What you have to do.
Retype, word for word, every line starting at the line with "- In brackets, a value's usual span" and ending with the final line of the entries; skip the pictures.

Stored records:

------------

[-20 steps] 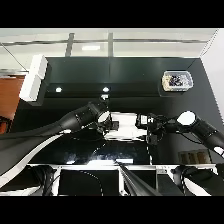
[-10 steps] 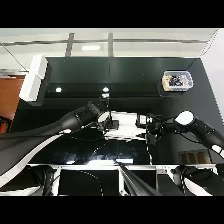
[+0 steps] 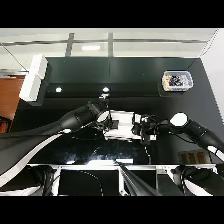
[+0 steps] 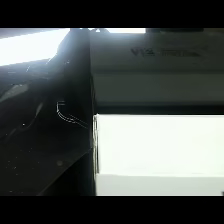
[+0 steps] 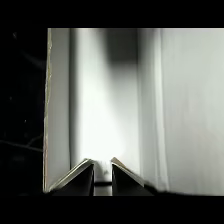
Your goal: Fold the box and place the chain.
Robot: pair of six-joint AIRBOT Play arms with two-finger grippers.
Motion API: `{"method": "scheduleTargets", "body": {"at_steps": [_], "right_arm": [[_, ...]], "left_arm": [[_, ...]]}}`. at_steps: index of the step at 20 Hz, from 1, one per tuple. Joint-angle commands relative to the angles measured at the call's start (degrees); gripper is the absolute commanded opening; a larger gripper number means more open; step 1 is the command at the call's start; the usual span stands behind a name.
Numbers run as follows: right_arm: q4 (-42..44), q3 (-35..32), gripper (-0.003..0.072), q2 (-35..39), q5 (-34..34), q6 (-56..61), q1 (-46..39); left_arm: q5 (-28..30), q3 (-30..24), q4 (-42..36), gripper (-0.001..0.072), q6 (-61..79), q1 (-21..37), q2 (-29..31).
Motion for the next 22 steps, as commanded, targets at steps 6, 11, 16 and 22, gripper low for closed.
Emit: {"method": "scheduleTargets", "body": {"at_steps": [6,11,16,22], "right_arm": [[3.69,0.00,0.0200,-2.16,-1.73,1.20,1.22],[3.78,0.00,0.0331,-2.16,-1.77,1.84,1.22],[3.21,0.00,0.0042,-2.10,-1.90,2.71,1.16],[-6.56,2.03,0.0005,4.50,12.48,37.62,-11.89]], "left_arm": [[0.24,0.02,-0.74,0.0024,-0.04,0.04,-0.02],[0.20,0.02,-0.76,0.0024,-0.04,0.04,-0.02],[0.20,0.02,-0.98,0.0024,-0.04,0.04,-0.02],[0.00,0.02,-0.90,0.0025,-0.04,0.15,-0.02]]}}
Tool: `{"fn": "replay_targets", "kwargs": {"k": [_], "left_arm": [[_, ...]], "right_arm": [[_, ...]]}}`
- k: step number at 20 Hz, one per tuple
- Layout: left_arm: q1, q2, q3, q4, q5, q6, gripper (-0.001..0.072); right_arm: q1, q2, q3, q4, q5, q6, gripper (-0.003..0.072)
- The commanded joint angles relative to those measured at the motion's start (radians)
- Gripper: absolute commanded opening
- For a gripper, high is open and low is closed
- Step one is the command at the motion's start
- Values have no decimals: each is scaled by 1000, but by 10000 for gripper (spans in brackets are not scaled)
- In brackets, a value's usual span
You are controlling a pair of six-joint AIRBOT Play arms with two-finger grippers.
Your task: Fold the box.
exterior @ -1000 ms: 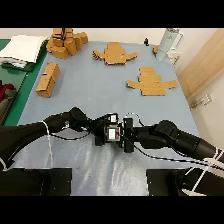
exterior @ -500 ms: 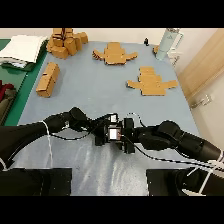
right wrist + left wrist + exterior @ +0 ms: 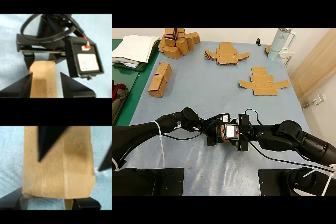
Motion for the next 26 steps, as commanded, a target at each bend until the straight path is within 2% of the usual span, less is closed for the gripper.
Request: {"fn": "replay_targets", "kwargs": {"k": [1,9,17,26], "left_arm": [[0,0,0,0,0,0,490],[0,0,0,0,1,0,490],[0,0,0,0,0,0,490],[0,0,0,0,0,0,490]], "right_arm": [[-2,-32,1,-43,14,0,512],[2,-107,-2,-15,3,0,511],[2,-122,-2,-12,-30,0,511],[2,-132,-2,-48,-12,0,491]]}}
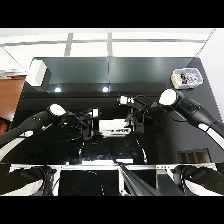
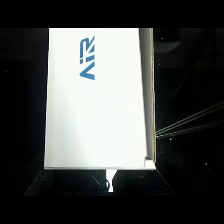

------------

Exercise output.
- In brackets, a value's usual span
You are controlling a pair of six-joint AIRBOT Play arms with two-finger grippers.
Your task: Fold the box.
exterior @ -1000 ms: 
exterior @ -500 ms: 
right wrist + left wrist + exterior @ +0 ms: 
Motion for the next 26 steps, as commanded, a target at each bend until the straight path is within 2% of the usual span, less is closed for the gripper.
Request: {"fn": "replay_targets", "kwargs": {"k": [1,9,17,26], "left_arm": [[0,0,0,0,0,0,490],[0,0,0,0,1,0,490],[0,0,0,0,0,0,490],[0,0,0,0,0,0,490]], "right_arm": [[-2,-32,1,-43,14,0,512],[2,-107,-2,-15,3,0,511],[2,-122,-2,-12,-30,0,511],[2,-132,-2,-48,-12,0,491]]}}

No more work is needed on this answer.